=== How to complete this task ===
Among the records below, which lines contain the string "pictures"? Report them.

-- Material supplied follows --

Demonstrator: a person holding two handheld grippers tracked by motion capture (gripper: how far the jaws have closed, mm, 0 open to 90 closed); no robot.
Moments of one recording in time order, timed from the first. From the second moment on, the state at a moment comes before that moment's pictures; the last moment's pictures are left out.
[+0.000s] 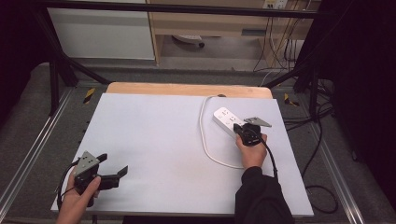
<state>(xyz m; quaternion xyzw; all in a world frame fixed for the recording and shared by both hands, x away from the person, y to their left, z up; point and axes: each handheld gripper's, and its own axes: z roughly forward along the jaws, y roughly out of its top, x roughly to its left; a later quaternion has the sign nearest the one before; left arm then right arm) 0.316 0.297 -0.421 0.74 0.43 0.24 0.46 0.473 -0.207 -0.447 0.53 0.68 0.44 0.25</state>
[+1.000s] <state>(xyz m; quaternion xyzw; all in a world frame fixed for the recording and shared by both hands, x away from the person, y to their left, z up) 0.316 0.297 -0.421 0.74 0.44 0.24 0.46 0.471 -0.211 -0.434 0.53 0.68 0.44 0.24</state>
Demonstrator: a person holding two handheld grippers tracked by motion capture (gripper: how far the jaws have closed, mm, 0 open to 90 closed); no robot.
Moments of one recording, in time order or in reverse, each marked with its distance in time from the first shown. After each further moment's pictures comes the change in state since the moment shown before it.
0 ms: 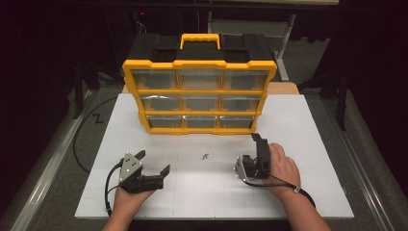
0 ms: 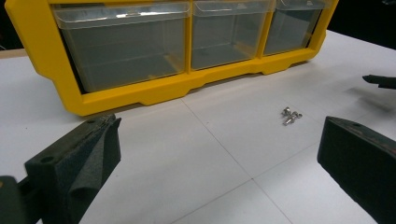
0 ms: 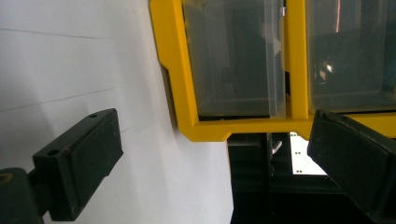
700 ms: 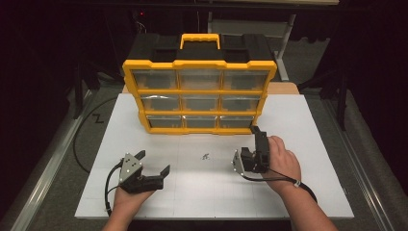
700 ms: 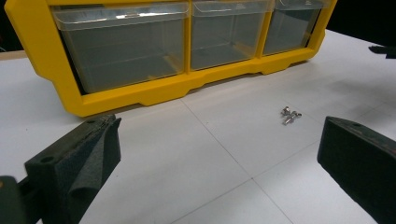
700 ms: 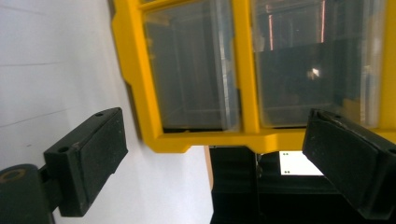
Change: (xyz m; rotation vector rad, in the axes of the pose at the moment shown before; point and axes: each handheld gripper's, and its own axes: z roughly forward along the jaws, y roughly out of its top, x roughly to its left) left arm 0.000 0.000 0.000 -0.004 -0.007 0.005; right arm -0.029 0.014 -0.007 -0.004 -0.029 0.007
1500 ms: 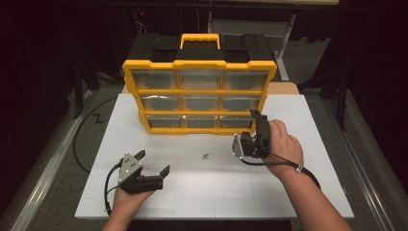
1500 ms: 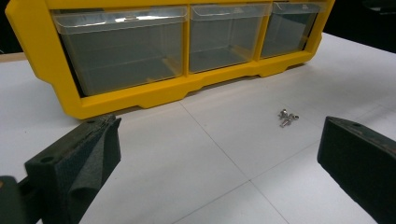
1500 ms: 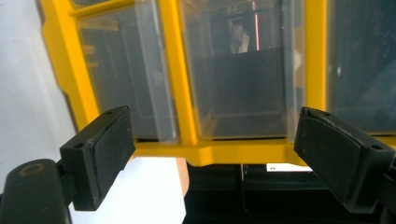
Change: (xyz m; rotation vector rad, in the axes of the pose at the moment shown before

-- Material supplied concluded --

=== Task result ===
Moments of one recording in time order, timed from the first. From the second moment on, the state at a moment comes before that moment's pictures; the last moment's pictures are left out.
Moments of one recording, in time order or in reverse, each marked with its distance in time from the first shown. After each further moment's pictures comes the change in state since the moment shown before it.

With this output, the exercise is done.